I thought with satisfaction that Tullia’s house was almost worth circumcision, and that thought still consoled me when I sickened with fever. I myself had done my best to stop the house being sold by spreading rumors about ghosts and having a couple of slaves rattle pan lids and thump furniture at night in the abandoned house. We Romans are superstitious when it comes to ghosts and the dead.
So now I can with good conscience go on to tell you about Nero’s victorious progress through Greece, about the regrettable deaths of Cephas and Paul and about how I came to take part in the siege of Jerusalem.
Book XIII
The suppression of the Pisonian conspiracy continued for nearly two years and extended to those wealthy men in the provinces and allied states who had evidently known what was happening but had said nothing. Merciful though Nero was in replacing the death sentence with exile wherever possible, thanks to the conspiracy he managed to put the State finances into some kind of order despite his enormous expenses.

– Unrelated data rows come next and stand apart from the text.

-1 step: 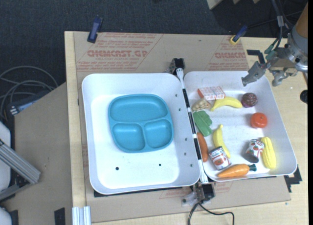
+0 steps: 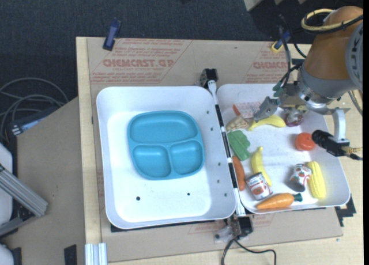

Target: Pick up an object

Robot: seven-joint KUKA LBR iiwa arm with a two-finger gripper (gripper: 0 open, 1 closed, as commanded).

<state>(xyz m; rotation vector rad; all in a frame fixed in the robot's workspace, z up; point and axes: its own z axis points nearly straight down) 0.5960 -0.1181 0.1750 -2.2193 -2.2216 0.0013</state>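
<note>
Camera view: two white bins sat side by side on the bench. The left bin (image 2: 115,160) held a blue tray (image 2: 166,144) with three compartments. The right bin (image 2: 340,192) held the toy food. A yellow banana (image 2: 268,122) lay at the far side, a green pepper (image 2: 238,144) near the left wall, a small banana (image 2: 258,165) beside it, a can (image 2: 259,185) and a carrot (image 2: 277,201) at the near edge, corn (image 2: 317,180) to the right, a tomato (image 2: 305,141) far right. The arm (image 2: 331,56) reached in from the right; the gripper (image 2: 275,103) hung low just over the banana's far end, perhaps touching it. Whether its fingers were spread or pinching could not be told.
</note>
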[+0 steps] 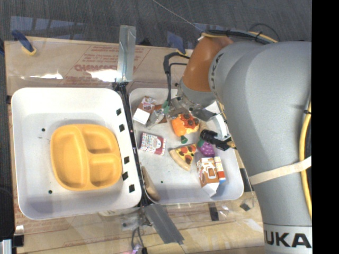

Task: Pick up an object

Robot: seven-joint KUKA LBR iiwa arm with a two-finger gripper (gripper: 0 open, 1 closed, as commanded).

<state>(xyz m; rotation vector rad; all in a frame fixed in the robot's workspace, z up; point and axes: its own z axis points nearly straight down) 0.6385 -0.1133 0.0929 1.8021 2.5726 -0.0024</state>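
Right bin point(233, 187): gripper point(168, 110) low at eleven o'clock among crowded toys; its opening cannot be judged. The nearest item, an orange toy point(184, 125), lies just beside; closing might pinch the neighbouring carton point(144, 110) instead.
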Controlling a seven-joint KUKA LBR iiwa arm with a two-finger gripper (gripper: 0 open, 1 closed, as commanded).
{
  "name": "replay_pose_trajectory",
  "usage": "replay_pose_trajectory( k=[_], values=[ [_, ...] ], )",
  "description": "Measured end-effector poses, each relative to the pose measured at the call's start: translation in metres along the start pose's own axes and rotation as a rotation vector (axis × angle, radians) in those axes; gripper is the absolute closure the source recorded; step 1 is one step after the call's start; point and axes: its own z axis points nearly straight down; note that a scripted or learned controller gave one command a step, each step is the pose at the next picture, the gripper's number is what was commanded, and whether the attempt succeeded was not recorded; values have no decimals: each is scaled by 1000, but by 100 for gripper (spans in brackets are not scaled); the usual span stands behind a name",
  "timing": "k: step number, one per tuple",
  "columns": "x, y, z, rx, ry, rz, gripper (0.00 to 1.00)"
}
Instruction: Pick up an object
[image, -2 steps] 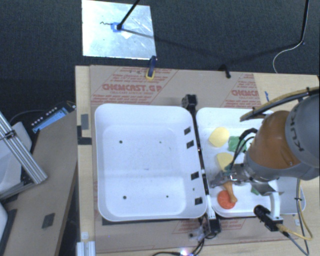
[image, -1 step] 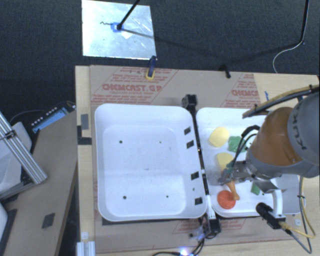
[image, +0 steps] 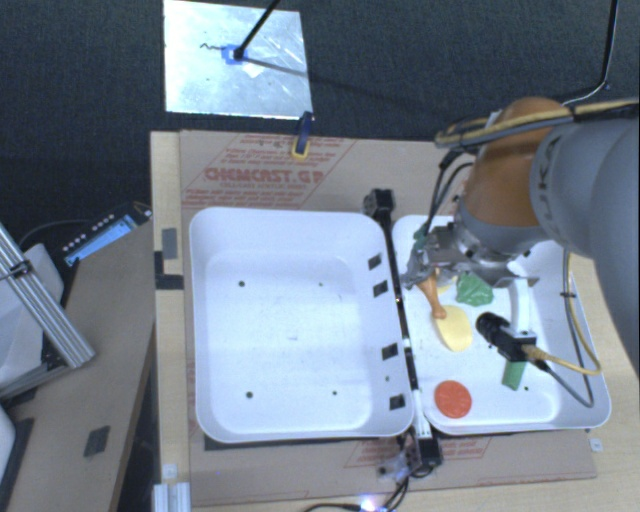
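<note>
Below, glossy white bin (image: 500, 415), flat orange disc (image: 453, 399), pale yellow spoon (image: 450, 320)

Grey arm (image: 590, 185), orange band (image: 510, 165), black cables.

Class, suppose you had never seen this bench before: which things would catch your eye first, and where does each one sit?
The big grey arm with its orange band reaches in from the right and hangs over the right bin. Beneath it lie bright pieces: a yellow spoon-shaped thing near the bin's middle, an orange-red disc at its near left corner, and a green piece beside the arm. The left bin is a broad white tray.
</note>
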Motion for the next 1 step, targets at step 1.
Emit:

In fact the preparations for war against Parthia accounted for the greater part of the State income. Nero was quite moderate in his living habits for an Emperor, compared with some of the wealthy and newly rich in Rome. Due to the influence of the dead Petronius, Nero attempted to replace the vulgarity of Rome’s upstarts with good taste, though of course he often made mistakes now that he no longer had Petronius to consult.
To Nero’s credit it should be said that he did not, for instance, burden the State treasury with more than the costs of transport when he replaced the works of art which had been destroyed by the fire with new statues and objets d’art. He sent an arts commission to Achaia and Asia to search every town of any size and send the best sculpture they could find back to the Golden Palace.